» **Problem details**: Send back the entries below exactly as they appear.

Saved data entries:
=======

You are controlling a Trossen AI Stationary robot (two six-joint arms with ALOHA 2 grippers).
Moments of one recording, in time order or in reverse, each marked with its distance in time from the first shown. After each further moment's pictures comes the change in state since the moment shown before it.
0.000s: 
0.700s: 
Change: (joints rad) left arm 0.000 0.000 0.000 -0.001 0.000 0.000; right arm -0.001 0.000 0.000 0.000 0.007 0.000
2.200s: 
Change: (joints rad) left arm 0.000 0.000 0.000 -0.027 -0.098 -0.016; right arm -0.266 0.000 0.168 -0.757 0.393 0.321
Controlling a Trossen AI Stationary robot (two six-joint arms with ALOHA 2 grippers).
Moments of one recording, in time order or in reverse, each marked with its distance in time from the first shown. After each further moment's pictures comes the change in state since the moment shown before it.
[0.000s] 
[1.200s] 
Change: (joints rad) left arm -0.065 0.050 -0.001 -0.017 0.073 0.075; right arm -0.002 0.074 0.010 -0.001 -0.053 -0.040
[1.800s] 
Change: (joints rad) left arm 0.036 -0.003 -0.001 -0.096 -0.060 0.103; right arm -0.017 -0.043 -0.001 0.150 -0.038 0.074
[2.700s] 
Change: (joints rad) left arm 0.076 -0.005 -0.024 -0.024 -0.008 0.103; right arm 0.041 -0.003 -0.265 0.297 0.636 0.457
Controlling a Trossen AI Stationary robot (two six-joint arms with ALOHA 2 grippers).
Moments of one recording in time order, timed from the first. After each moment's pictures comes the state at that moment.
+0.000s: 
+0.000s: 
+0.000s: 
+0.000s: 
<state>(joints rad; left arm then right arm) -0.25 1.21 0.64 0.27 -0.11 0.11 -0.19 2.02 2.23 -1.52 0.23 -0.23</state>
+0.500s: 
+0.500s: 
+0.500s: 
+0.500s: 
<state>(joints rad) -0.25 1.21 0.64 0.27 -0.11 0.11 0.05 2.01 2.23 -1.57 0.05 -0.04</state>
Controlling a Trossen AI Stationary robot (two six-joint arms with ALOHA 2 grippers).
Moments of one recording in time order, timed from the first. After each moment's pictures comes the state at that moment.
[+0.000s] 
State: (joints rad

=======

» **Response box**:
You are controlling a Trossen AI Stationary robot (two six-joint arms with ALOHA 2 grippers).
Moments of one recording, in time order or in reverse, each marked with its distance in time from the first shown. After each further moment's pictures comes the change in state since the moment shown before it.
0.000s: 
0.700s: 
Change: (joints rad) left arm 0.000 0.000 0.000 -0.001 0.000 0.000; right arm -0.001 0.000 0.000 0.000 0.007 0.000
2.200s: 
Change: (joints rad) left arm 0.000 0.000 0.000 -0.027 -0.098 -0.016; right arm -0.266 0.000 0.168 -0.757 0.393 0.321
Controlling a Trossen AI Stationary robot (two six-joint arms with ALOHA 2 grippers).
Moments of one recording, in time order or in reverse, each marked with its distance in time from the first shown. After each further moment's pictures comes the change in state since the moment shown before it.
[0.000s] 
[1.200s] 
Change: (joints rad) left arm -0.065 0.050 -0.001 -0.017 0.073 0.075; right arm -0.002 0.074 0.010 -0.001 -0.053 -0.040
[1.800s] 
Change: (joints rad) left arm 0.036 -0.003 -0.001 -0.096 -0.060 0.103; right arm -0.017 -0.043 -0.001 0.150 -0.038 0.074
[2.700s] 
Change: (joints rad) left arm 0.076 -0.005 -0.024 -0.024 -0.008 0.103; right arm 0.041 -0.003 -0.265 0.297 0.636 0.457
Controlling a Trossen AI Stationary robot (two six-joint arms with ALOHA 2 grippers).
Moments of one recording in time order, timed from the first. After each moment's pictures comes the state at that moment.
+0.000s: 
+0.000s: 
+0.000s: 
+0.000s: 
<state>(joints rad; left arm then right arm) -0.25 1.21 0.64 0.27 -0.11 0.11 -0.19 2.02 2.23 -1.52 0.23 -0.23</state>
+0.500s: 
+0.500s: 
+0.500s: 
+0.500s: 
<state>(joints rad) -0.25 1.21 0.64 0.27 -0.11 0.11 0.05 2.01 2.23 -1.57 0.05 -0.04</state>
Controlling a Trossen AI Stationary robot (two six-joint arms with ALOHA 2 grippers).
Moments of one recording in time order, timed from the first. After each moment's pictures comes the state at that moment.
[+0.000s] 
State: (joints rad

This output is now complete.